(Stored entries)
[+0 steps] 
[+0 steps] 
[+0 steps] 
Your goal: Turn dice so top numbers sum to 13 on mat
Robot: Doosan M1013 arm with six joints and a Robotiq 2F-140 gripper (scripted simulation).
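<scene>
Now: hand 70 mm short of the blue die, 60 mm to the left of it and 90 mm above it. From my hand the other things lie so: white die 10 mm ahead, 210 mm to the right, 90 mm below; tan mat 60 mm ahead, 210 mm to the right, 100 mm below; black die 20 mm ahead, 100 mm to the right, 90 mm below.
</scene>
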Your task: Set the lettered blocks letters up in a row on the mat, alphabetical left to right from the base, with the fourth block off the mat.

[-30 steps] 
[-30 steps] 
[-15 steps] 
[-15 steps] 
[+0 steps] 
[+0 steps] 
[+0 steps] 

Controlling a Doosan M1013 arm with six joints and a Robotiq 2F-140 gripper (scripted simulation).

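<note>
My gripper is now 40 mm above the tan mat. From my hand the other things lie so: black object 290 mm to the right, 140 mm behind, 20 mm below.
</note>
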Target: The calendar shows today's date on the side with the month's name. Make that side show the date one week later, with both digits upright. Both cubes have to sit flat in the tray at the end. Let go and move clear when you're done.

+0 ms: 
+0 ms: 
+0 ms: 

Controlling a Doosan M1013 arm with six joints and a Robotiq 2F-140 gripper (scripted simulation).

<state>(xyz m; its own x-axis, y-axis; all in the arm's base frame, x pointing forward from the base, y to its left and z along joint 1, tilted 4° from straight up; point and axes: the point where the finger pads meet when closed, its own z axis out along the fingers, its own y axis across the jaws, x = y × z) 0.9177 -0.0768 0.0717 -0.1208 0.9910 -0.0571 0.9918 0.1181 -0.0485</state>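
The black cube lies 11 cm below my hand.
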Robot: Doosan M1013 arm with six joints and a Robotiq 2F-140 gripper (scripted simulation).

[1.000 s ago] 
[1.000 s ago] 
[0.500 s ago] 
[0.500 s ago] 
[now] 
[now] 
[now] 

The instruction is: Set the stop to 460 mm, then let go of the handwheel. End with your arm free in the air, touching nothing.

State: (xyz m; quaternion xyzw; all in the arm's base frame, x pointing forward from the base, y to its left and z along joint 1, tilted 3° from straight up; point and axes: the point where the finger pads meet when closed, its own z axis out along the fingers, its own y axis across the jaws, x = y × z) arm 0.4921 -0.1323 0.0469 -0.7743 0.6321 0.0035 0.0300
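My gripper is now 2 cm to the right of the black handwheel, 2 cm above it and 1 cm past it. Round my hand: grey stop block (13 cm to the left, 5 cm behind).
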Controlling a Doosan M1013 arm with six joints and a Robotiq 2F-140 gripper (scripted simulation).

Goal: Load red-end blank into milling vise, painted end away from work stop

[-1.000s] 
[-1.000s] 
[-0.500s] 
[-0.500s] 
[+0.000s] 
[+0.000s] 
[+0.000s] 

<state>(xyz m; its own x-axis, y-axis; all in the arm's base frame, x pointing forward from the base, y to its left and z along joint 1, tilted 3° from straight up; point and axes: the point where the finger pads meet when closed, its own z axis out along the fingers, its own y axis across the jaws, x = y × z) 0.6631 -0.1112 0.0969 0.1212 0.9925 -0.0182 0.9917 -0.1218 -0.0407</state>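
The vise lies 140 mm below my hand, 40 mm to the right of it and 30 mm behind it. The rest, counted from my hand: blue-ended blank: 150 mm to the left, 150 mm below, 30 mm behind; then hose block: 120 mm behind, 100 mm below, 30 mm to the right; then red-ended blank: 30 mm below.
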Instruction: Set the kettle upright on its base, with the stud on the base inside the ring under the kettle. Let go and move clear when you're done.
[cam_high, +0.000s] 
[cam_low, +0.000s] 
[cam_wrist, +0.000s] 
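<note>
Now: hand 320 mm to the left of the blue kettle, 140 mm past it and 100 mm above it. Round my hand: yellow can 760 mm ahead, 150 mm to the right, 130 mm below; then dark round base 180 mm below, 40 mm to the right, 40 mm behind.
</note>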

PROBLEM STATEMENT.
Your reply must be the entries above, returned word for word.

EXERCISE ANSWER.
[+0 steps] 
[+0 steps] 
[+0 steps] 
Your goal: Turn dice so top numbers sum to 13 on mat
Robot: Doosan M1013 arm with six joints and a Robotiq 2F-140 gripper (scripted simulation).
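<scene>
Now: hand 70 mm short of the blue die, 60 mm to the left of it and 90 mm above it. From my hand the other things lie so: white die 10 mm ahead, 210 mm to the right, 90 mm below; tan mat 60 mm ahead, 210 mm to the right, 100 mm below; black die 20 mm ahead, 100 mm to the right, 90 mm below.
</scene>
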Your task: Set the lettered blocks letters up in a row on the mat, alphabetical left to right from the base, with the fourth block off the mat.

[-30 steps] 
[-30 steps] 
[-15 steps] 
[-15 steps] 
[+0 steps] 
[+0 steps] 
[+0 steps] 

Controlling a Doosan M1013 arm with six joints and a Robotiq 2F-140 gripper (scripted simulation).

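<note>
My gripper is now 40 mm above the tan mat. From my hand the other things lie so: black object 290 mm to the right, 140 mm behind, 20 mm below.
</note>
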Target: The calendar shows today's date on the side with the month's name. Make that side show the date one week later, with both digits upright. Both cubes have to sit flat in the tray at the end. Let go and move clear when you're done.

+0 ms: 
+0 ms: 
+0 ms: 

Controlling a Doosan M1013 arm with six joints and a Robotiq 2F-140 gripper (scripted simulation).

<state>(xyz m; its own x-axis, y-axis; all in the arm's base frame, x pointing forward from the base, y to its left and z along joint 1, tilted 4° from straight up; point and axes: the point where the finger pads meet when closed, its own z axis out along the fingers, its own y axis across the jaws, x = y × z) 0.9177 -0.0768 0.0717 -0.1208 0.9910 -0.0571 0.9918 0.1181 -0.0485</state>
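The black cube lies 11 cm below my hand.
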Robot: Doosan M1013 arm with six joints and a Robotiq 2F-140 gripper (scripted simulation).

[1.000 s ago] 
[1.000 s ago] 
[0.500 s ago] 
[0.500 s ago] 
[now] 
[now] 
[now] 

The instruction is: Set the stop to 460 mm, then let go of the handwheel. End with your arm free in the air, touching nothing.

State: (xyz m; quaternion xyzw; all in the arm's base frame, x pointing forward from the base, y to its left and z along joint 1, tilted 3° from straight up; point and axes: the point where the finger pads meet when closed, its own z axis out along the fingers, its own y axis across the jaws, x = y × z) arm 0.4921 -0.1323 0.0469 -0.7743 0.6321 0.0035 0.0300
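My gripper is now 2 cm to the right of the black handwheel, 2 cm above it and 1 cm past it. Round my hand: grey stop block (13 cm to the left, 5 cm behind).
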Controlling a Doosan M1013 arm with six joints and a Robotiq 2F-140 gripper (scripted simulation).

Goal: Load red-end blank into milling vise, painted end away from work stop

[-1.000s] 
[-1.000s] 
[-0.500s] 
[-0.500s] 
[+0.000s] 
[+0.000s] 
[+0.000s] 

<state>(xyz m; its own x-axis, y-axis; all in the arm's base frame, x pointing forward from the base, y to its left and z along joint 1, tilted 3° from straight up; point and axes: the point where the finger pads meet when closed, its own z axis out along the fingers, its own y axis across the jaws, x = y × z) 0.6631 -0.1112 0.0969 0.1212 0.9925 -0.0182 0.9917 -0.1218 -0.0407</state>
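The vise lies 140 mm below my hand, 40 mm to the right of it and 30 mm behind it. The rest, counted from my hand: blue-ended blank: 150 mm to the left, 150 mm below, 30 mm behind; then hose block: 120 mm behind, 100 mm below, 30 mm to the right; then red-ended blank: 30 mm below.
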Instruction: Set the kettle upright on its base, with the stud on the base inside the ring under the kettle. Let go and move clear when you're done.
[cam_high, +0.000s] 
[cam_low, +0.000s] 
[cam_wrist, +0.000s] 
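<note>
Now: hand 320 mm to the left of the blue kettle, 140 mm past it and 100 mm above it. Round my hand: yellow can 760 mm ahead, 150 mm to the right, 130 mm below; then dark round base 180 mm below, 40 mm to the right, 40 mm behind.
</note>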

Nothing remains to add to the answer.